Below is a round-up of the latest from the Battle for the Constitution: a special project on the constitutional debates in American life, in partnership with The Atlantic.
The Anti-abortion Movement Will Win Even If It Loses
By Mary Ziegler, professor at the Florida State University College of Law
Legal scholar Mary Ziegler argues that a Supreme Court ruling against Texas’s recent abortion law, Senate Bill 8, would not indicate that the Court will continue to preserve its decision in Roe v. Wade (1973). Rather, Ziegler says, the Court will likely reverse or roll back Roe in the upcoming Dobbs v. Jackson Women’s Health Organization case, in which it will consider the constitutionality of a Mississippi law banning most abortions after the first fifteen weeks of pregnancy.

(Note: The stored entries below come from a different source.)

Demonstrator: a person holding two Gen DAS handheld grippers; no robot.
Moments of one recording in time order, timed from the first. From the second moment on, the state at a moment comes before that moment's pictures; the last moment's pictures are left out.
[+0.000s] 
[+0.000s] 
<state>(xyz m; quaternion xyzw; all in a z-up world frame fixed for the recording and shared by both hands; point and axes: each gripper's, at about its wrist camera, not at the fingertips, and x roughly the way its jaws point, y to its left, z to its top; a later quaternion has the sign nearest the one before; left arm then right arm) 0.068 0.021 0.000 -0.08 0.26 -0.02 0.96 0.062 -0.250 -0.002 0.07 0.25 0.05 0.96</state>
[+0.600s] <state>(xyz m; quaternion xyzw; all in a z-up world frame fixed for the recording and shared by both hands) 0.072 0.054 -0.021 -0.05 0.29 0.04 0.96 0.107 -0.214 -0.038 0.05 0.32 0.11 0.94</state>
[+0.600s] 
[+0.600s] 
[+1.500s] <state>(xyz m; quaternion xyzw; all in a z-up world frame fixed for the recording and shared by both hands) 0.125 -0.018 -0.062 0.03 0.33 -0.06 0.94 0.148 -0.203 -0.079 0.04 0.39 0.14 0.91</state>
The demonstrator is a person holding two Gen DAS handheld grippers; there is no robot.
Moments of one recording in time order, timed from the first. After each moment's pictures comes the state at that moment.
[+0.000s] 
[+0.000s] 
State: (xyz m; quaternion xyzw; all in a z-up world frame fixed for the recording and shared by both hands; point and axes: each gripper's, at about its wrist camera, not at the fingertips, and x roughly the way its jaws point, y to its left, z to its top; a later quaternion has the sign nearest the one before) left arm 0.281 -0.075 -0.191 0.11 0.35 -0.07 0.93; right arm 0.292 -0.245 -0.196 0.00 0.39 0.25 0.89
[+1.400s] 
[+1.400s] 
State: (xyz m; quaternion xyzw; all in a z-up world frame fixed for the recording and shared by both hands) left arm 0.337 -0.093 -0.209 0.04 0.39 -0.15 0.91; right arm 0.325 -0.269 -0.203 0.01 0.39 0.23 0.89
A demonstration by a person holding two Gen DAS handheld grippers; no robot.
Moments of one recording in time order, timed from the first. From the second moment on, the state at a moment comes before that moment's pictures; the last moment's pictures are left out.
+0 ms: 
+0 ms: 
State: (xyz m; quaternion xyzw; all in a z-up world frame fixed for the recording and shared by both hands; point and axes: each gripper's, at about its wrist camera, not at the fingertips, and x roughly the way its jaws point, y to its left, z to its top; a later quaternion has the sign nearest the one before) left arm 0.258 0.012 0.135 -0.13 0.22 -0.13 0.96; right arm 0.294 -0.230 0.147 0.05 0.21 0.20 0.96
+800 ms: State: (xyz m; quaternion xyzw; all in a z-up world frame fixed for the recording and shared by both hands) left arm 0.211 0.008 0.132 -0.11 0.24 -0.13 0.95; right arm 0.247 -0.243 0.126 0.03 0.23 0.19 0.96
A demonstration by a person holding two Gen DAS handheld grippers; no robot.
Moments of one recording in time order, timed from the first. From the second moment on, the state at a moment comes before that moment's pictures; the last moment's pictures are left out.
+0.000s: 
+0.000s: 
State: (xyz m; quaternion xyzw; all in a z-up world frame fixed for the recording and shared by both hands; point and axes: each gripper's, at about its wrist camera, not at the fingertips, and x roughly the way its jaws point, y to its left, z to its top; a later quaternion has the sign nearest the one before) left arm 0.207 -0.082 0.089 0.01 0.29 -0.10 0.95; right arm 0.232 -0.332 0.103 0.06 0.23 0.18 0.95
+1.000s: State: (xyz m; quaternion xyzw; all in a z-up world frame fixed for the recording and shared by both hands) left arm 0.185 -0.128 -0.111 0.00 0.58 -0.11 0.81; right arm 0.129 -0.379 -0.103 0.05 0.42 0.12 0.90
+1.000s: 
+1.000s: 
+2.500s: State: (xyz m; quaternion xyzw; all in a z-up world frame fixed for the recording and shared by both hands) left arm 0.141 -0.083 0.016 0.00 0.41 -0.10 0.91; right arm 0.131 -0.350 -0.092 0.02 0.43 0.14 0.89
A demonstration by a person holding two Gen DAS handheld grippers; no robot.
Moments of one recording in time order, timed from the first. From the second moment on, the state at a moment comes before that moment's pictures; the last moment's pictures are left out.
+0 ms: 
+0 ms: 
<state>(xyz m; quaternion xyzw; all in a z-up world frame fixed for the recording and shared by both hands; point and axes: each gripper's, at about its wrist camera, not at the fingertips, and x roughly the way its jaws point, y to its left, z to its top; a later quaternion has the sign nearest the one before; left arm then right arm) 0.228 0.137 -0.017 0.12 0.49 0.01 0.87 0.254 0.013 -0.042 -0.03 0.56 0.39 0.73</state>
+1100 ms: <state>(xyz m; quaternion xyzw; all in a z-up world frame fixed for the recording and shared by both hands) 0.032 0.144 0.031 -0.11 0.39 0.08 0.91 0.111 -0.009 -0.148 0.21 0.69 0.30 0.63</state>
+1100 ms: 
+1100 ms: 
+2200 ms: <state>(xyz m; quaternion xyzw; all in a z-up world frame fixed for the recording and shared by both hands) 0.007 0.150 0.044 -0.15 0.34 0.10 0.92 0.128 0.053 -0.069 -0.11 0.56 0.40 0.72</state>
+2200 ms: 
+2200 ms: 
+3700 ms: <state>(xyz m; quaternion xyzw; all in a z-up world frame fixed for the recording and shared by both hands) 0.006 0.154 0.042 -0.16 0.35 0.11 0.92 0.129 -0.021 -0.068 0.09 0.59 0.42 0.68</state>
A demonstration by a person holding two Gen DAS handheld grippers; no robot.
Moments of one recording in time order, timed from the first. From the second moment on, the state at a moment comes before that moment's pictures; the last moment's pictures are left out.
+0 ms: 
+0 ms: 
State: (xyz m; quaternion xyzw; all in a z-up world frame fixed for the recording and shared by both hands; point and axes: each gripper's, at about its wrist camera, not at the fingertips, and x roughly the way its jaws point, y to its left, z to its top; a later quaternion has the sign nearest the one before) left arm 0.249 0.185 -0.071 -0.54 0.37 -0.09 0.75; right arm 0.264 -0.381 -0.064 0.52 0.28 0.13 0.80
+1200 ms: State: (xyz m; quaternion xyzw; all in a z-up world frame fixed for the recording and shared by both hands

No, Really, the Right to an Abortion Is Supported by the Text and History of the Constitution
By David H. Gans, director of the Human Rights, Civil Rights, & Citizenship program at the Constitutional Accountability Center
Constitutional scholar David H. Gans argues that, contrary to claims by conservative originalists, an originalist reading of the Fourteenth Amendment provides a strong basis for women’s abortion rights. The Fourteenth Amendment as originally understood, he says, safeguarded the rights to bodily integrity, establishing a family, and reproductive liberty, which is demonstrated by the legislative debates surrounding the amendment’s framing.